If we have that same cat.jpg
file locally, we can test our function like so:
def b64_image(path: str) -> str:
with open(path, "rb") as f:
return base64.b64encode(f.read()).decode()
response = prompt_llava(b64_image("cat.jpg"), "How many cats are in the image?")
print(response)
Finally, the code to deploy the model is the same:
mb.deploy(prompt_llava,
extra_files=["llava-hf"],
python_packages=["bitsandbytes==0.43.1", "accelerate==0.30.1"],
setup="load_model",
require_gpu=True)
And to call the model using Modelbit's Python API, the code would be:
response = mb.get_inference(deployment="prompt_llava",
workspace="<YOUR_WORKSPACE>",
region="<YOUR_REGION>",
data=[b64_image("cat.jpg"), "How many cats are in the image?"])
print(response)
Deploying a larger version
If you can get an A100 from Colab, you can build a larger (non-quantized) version of the model and deploy that to Modelbit!

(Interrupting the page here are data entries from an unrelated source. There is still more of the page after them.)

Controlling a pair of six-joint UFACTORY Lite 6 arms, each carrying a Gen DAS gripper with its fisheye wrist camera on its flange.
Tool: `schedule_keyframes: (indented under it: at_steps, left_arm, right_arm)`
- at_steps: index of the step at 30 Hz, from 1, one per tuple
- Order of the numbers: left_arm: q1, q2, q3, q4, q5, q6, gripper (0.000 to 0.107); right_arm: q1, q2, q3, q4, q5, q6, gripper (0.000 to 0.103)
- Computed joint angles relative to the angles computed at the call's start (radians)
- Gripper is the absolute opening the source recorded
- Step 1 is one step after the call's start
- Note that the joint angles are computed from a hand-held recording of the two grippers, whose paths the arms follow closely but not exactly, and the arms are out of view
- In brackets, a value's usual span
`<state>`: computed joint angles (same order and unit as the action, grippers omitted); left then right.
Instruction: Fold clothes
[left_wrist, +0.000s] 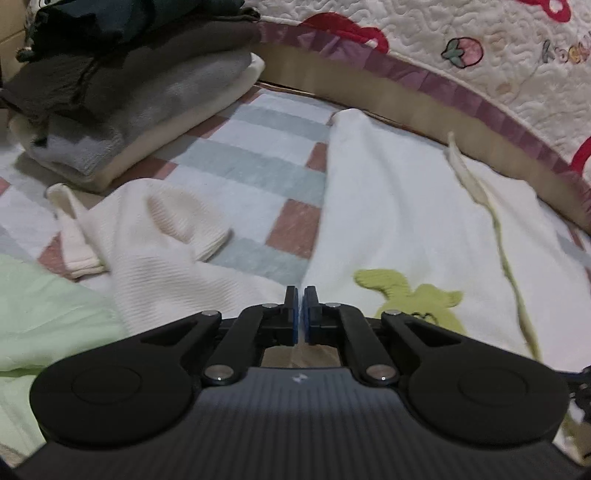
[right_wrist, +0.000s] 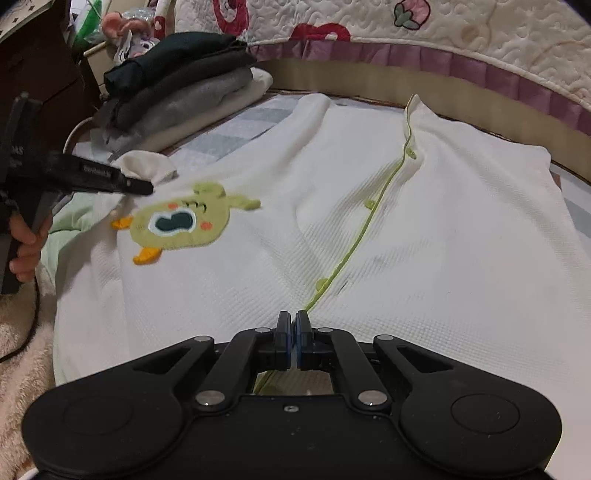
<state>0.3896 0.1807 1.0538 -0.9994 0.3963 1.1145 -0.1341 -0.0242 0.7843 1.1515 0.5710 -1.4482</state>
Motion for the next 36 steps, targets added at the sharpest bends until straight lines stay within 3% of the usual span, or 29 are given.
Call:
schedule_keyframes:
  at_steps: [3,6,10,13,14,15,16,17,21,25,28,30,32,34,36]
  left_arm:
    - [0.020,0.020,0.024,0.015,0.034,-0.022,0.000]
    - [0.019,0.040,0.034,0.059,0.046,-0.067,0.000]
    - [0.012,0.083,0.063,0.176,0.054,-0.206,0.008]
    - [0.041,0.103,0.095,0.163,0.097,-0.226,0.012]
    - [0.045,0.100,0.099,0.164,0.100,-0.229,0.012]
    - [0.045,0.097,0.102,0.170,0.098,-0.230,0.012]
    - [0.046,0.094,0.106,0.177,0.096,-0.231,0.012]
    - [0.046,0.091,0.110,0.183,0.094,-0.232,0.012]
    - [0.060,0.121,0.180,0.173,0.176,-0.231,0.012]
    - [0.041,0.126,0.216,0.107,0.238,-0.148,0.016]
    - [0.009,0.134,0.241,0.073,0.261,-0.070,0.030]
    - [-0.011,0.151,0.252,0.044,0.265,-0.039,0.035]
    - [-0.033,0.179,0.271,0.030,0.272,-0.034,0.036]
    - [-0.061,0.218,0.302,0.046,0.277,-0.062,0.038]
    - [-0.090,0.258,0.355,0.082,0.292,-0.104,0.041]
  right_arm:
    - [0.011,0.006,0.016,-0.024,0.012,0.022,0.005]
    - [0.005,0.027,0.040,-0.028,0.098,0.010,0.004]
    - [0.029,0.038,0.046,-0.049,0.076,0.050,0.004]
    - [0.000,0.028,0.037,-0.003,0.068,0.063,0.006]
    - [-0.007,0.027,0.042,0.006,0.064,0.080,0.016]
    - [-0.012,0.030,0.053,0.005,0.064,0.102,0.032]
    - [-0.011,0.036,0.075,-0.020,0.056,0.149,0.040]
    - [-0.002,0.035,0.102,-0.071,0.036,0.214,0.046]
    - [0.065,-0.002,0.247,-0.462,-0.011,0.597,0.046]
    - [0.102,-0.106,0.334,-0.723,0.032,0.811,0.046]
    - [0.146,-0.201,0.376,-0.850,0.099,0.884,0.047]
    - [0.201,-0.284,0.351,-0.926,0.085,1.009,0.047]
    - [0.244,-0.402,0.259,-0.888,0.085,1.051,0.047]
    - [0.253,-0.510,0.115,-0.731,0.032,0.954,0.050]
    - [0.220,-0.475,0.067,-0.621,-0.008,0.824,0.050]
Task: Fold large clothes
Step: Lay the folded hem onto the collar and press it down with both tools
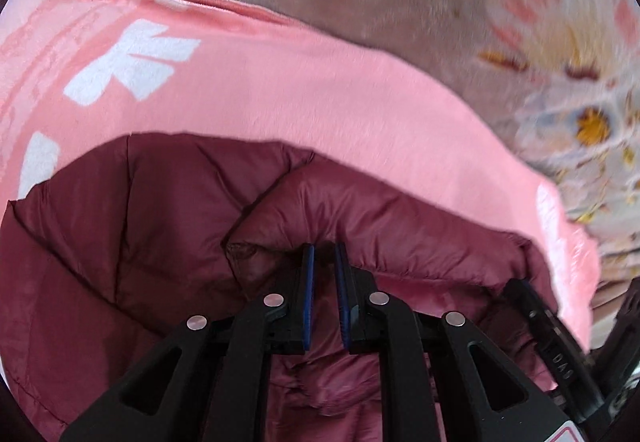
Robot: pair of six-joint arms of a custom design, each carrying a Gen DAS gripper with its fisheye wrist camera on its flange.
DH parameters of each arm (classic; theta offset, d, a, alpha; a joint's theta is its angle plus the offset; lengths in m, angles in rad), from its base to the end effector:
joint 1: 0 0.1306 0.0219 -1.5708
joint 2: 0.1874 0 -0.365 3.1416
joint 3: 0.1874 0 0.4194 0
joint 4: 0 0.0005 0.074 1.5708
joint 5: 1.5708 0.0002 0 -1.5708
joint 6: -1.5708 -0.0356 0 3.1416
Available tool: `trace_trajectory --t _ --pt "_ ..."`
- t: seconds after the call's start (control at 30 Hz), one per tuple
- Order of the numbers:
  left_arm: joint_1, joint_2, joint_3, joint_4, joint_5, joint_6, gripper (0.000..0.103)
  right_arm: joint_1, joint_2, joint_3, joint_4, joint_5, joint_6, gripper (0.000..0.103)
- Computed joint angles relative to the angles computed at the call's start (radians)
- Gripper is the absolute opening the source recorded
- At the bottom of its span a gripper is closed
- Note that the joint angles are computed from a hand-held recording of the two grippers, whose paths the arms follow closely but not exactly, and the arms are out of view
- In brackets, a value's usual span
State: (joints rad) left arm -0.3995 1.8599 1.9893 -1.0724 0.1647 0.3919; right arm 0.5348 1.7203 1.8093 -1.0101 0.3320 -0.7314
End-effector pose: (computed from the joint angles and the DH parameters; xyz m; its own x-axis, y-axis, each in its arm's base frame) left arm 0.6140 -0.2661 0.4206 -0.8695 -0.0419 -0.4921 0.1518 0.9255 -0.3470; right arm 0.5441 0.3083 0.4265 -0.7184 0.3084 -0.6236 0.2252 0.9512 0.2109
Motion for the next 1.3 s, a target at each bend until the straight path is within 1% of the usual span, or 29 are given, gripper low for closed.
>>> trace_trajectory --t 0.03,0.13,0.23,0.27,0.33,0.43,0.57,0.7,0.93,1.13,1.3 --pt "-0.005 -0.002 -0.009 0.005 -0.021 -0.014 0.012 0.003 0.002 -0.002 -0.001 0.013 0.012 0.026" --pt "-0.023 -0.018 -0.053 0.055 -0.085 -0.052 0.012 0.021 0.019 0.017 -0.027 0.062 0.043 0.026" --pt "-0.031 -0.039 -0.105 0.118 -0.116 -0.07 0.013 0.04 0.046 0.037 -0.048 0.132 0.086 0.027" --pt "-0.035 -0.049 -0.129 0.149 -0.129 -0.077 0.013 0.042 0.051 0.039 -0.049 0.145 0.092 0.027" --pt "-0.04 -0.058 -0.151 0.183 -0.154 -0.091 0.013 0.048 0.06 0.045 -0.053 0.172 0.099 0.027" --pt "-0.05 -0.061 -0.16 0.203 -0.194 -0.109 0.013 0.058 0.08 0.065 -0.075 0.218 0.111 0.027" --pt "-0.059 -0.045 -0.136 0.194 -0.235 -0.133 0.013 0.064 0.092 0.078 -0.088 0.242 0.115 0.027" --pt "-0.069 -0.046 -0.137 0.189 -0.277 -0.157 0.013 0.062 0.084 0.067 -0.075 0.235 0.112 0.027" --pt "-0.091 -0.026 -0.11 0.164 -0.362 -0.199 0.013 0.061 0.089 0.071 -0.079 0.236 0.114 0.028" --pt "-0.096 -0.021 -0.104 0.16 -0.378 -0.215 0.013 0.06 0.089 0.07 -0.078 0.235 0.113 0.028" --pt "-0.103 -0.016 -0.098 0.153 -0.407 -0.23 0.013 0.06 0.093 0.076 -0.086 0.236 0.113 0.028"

To do so, simply remove load_in_8bit=True
in your from_pretrained
calls. Since quantized models automatically load into CUDA but default models do not, you'll also need to add .to("cuda")
to your model construction. Here's the new setup
definition:
with modelbit.setup(name="load_model"):
model = LlavaForConditionalGeneration.from_pretrained("./llava-hf", local_files_only=True).to("cuda")
processor = AutoProcessor.from_pretrained("./llava-hf", local_files_only=True)
The inference function is unchanged. Finally, when deploying, make sure you specify a large enough GPU:
mb.deploy(prompt_llava,
extra_files=["llava-hf"],
setup="load_model",
require_gpu="A10G")
No need for accelerate
or bitsandbytes
since we're no longer quantizing.
You can now call your LLaVa model from its production REST endpoint!